What you need to do = Set the whole listing down again exactly as written.

Data segment =
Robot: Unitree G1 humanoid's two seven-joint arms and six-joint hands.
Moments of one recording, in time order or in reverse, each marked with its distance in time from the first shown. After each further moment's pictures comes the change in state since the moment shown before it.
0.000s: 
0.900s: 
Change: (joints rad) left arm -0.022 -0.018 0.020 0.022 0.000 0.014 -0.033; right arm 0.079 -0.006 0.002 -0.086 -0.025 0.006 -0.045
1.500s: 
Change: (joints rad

Response area =
Robot: Unitree G1 humanoid's two seven-joint arms and six-joint hands.
Moments of one recording, in time order or in reverse, each marked with its distance in time from the first shown. After each further moment's pictures comes the change in state since the moment shown before it.
0.000s: 
0.900s: 
Change: (joints rad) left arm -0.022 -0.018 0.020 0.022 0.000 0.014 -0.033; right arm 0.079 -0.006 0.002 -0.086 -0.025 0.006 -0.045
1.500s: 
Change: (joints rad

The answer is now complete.